Высокий лиризм кульминационной сцены представляется мне противовесом фантастическому. К области чистой лирики можно отнести и «человеческий» порыв Кристины, и «противочеловеческий» — Егора, их старания забыть о пределах своих возможностей и осуществить себя в трансцендентном, что означает для них — поменяться образами бытия. Ведь сама модель этого эротико-духовного преосуществления, по сути, человеческая — естественная жажда всех влюбленных на свете исполниться друг в друге. Лиризм здесь противостоит фантастике благодаря введению сверхчеловеческого в человеческие термины, и писатель, который не может по-другому представить этот конфликт, выступает здесь чистым лириком. Однако остается фантастической сама природа конфликта, то есть возможность любви между человеком и призраком, «соприкосновение несоприкасающегося», фантастично само воображение писателя, развернувшего подобную гипотезу.
Строя роман, Мирча Элиаде, вероятно, ощущал необходимость в каких-то подкрепляющих действие мотивах и для этого прибегнул к сказке, рассказанной Симиной, и к «Люциферу» Эминеску — как двум аналогам одной и той же судьбы. Органично, умело вписывающийся в стратегию Симины, первый мотив художественно оправдан. Напротив, цитаты из Эминеску, гораздо более обильные и без должной интуиции вставляемые в моменты наивысшего напряжения, кажутся нам кричащими и неуместными; читателю хватило бы единственной, принципиальной отсылки к тексту поэмы, чтобы расшифровать аналогии, сходную природу конфликта и расклад главных персонажей.

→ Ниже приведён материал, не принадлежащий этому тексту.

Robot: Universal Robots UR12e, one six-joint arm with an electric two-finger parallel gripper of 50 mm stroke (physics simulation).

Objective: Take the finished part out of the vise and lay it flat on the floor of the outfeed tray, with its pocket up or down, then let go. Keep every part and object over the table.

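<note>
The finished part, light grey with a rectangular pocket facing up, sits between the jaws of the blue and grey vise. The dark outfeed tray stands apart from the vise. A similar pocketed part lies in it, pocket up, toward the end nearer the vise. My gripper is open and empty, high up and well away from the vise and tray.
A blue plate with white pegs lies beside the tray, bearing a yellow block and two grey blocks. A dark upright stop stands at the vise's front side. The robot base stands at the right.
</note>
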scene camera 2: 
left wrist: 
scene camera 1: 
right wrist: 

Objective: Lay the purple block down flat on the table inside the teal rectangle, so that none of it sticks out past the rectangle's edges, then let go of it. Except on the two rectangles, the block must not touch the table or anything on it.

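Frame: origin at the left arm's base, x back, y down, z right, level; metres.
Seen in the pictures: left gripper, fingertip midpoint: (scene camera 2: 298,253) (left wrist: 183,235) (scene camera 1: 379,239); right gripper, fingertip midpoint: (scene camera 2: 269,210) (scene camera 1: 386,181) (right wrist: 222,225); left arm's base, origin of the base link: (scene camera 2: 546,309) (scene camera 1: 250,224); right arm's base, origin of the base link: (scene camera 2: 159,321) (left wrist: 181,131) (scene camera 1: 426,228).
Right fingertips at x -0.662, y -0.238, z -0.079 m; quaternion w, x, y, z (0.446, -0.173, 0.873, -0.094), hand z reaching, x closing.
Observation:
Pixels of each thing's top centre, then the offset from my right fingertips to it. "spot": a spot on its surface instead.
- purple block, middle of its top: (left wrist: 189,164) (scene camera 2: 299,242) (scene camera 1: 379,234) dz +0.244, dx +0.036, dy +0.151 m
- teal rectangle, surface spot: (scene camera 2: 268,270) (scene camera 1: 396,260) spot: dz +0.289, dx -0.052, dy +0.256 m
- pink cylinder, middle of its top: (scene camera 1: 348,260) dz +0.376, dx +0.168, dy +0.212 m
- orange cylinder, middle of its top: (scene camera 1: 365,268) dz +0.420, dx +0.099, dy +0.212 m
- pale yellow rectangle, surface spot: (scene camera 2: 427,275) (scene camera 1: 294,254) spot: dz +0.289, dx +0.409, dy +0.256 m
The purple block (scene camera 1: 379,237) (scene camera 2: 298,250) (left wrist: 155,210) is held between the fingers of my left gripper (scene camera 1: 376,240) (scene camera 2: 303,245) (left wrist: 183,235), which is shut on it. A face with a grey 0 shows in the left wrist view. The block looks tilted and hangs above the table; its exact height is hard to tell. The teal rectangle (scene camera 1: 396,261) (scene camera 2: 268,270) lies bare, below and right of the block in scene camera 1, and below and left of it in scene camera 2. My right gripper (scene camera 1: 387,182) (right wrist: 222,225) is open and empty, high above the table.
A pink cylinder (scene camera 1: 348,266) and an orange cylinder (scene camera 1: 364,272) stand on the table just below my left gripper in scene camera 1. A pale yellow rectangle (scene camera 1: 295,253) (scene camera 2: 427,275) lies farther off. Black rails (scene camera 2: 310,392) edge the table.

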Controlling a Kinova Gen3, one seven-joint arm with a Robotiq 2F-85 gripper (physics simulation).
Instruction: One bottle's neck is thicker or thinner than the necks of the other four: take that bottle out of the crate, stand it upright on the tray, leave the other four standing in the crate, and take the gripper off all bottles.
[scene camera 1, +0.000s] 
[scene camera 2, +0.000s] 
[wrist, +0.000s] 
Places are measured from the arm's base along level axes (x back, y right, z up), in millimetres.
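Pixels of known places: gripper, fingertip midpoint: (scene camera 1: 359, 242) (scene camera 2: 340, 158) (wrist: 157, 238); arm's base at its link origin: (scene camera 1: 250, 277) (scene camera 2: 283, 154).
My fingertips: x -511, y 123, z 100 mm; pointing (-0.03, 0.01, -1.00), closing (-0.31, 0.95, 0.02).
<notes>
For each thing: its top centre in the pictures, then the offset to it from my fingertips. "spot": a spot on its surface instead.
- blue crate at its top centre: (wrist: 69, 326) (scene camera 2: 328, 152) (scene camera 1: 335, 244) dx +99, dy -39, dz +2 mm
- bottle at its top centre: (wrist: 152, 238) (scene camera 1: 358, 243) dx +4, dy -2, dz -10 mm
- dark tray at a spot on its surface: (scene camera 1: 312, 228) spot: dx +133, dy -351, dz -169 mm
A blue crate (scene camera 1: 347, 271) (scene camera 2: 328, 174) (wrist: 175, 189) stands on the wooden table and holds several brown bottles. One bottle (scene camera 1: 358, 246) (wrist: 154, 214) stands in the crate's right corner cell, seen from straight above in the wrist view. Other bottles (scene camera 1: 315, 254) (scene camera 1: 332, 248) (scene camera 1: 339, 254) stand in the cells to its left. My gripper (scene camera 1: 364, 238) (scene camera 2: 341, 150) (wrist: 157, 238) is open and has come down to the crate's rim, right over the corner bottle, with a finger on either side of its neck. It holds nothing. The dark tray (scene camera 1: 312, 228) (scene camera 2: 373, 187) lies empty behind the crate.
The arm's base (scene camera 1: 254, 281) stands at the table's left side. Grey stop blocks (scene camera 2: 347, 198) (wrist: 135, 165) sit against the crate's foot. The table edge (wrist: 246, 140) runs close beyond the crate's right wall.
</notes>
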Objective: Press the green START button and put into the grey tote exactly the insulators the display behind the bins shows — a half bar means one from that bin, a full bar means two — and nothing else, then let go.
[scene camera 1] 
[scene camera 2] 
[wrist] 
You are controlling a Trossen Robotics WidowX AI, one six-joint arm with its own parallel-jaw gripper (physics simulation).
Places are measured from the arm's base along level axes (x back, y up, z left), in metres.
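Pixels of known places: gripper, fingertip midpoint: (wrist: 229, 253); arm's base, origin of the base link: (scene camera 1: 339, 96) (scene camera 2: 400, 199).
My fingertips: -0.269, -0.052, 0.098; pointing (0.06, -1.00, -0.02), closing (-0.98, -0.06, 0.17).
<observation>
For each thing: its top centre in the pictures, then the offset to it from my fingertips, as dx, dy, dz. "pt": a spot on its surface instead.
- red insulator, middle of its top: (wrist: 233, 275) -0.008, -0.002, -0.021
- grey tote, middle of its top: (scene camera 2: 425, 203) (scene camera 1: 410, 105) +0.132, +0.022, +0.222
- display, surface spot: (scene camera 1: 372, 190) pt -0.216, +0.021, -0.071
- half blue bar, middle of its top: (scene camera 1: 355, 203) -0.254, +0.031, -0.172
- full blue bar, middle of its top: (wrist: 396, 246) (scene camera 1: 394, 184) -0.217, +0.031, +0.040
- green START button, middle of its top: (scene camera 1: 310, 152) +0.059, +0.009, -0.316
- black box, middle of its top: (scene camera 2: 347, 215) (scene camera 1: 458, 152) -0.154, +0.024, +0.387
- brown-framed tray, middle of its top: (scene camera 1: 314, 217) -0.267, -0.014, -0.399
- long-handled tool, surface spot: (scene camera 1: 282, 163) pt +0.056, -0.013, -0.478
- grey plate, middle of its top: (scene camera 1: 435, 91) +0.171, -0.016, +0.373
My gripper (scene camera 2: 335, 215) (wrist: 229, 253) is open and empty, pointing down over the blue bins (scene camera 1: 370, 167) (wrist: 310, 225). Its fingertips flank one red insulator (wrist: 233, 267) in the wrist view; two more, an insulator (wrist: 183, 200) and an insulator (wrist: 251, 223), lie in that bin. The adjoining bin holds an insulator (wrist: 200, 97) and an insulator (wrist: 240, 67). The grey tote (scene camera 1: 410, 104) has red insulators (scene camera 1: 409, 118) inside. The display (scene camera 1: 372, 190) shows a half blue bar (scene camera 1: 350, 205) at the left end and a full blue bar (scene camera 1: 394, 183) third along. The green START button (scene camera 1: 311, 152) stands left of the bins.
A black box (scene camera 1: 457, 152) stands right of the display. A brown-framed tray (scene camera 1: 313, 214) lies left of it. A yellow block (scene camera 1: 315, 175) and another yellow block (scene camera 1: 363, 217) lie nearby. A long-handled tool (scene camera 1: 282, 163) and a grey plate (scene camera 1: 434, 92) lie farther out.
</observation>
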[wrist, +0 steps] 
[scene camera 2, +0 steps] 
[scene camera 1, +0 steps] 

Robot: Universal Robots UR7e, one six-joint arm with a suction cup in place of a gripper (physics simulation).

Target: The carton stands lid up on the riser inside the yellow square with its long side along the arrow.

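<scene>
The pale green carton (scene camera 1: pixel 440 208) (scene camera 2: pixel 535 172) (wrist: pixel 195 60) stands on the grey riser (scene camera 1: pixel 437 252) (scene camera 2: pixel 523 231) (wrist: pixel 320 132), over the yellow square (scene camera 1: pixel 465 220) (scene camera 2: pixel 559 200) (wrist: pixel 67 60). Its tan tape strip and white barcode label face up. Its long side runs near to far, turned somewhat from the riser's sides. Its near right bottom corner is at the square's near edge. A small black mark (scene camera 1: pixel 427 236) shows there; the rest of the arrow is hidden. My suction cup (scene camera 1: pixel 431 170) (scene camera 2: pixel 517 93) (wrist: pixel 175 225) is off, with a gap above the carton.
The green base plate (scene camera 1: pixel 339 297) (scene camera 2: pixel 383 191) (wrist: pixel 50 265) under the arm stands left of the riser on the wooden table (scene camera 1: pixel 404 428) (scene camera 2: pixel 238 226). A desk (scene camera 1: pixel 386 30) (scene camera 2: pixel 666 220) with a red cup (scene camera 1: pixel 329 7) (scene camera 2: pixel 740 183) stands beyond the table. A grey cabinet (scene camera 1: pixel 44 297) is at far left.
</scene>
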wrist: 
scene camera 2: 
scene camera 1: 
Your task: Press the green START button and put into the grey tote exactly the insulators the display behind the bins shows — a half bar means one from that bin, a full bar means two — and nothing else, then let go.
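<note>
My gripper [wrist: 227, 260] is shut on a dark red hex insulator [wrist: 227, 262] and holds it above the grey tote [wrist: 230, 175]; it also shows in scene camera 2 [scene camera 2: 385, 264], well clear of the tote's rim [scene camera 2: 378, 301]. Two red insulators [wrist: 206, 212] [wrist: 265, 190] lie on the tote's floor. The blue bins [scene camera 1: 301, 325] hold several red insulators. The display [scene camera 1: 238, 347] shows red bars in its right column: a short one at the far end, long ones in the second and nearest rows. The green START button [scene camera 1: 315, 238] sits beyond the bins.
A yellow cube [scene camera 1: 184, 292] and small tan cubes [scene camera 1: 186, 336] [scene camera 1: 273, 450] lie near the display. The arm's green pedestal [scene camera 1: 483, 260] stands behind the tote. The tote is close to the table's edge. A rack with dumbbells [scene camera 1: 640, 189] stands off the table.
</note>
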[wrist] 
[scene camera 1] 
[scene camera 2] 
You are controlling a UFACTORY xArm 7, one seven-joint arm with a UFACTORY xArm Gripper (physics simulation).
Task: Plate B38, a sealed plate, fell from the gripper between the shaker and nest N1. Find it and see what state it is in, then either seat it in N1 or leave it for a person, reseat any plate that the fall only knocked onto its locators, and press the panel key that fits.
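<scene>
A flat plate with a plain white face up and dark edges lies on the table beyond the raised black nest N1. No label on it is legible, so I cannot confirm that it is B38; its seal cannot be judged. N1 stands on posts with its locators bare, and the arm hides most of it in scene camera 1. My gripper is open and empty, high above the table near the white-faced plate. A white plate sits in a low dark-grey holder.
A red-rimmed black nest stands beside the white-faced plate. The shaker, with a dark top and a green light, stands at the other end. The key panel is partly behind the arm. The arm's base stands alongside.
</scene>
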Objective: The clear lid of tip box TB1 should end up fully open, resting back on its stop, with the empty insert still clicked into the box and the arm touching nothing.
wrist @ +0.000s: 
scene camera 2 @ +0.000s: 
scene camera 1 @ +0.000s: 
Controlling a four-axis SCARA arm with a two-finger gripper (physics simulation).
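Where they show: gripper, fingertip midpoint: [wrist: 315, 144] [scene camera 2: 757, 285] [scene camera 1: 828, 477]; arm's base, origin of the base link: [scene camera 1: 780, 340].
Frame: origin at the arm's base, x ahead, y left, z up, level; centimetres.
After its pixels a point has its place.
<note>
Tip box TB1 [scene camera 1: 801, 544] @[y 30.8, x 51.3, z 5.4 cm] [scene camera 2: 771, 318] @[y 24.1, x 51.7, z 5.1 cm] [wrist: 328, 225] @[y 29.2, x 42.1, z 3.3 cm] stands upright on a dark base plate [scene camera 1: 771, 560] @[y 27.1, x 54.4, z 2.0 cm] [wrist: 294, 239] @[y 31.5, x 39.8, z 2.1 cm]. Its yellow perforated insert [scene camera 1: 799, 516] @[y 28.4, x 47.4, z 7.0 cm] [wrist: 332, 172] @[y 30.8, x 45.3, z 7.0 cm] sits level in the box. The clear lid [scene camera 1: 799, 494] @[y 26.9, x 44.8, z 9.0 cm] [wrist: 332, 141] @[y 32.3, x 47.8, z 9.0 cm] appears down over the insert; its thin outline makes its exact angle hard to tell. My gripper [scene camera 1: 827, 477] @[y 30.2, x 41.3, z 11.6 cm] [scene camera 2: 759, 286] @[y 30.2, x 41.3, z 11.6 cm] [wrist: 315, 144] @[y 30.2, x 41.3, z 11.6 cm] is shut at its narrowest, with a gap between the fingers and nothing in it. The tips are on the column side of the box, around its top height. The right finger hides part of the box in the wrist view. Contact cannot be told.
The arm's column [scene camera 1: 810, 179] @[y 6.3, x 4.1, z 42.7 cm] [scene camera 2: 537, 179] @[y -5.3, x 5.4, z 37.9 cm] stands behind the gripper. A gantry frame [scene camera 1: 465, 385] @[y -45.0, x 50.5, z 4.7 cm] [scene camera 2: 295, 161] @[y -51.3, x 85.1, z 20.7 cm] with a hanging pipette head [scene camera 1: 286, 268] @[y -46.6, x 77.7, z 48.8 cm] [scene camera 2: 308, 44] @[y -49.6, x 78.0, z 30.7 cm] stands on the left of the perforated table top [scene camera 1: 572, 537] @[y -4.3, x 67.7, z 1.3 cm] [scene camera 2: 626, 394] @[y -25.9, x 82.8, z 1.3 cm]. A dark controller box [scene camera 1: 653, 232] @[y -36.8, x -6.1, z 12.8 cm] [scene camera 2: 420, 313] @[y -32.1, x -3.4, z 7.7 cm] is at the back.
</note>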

Ключевой характер 14-й и 15-й глав определяется и стремительностью других событий, развивающихся одновременно со свиданием Егора и Кристины в его комнате, — прием, почти повсеместно присутствующий в реалистических романах Элиаде, а из фантастических — только в «Змее». речь идет о монтаже параллельных планов, соединяющихся в своего рода контрапункт, такой монтаж возможен в романе, но не в новелле. Повествование идет теперь не линейно, а прерывисто, персонажи действуют по отдельности, каждый по-своему соприкасаясь с решающей Тайной этой ночи. Назарие и доктор увязываются за Симиной и обнаруживают призрачный экипаж, поджидающий хозяйку. Санда в своей комнате тоже ждет Кристину вместе с госпожой Моску, принесшей для вампира несчастного живого птенца. После кульминационного момента свидания Егора с Кристиной действие безудержно несется к развязке. Пока призрачный экипаж увозит разъяренную Кристину, пожар охватывает усадьбу и Егор спасает Санду. Вновь приобщившись к логике реального мира, он начинает действовать решительно. Когда эротические чары Кристины оказываются бессильны, давление Смерти, перед которой захлопнули единственный выход в Реальность, теряет свой напор, давая силам Жизни воспрянуть.
5
Этот мотив: сильный мужчина, вызывающий желание одновременно у нескольких женщин, — часто используется Элиаде и в так называемых реалистических романах, но без фантастической его трансформации.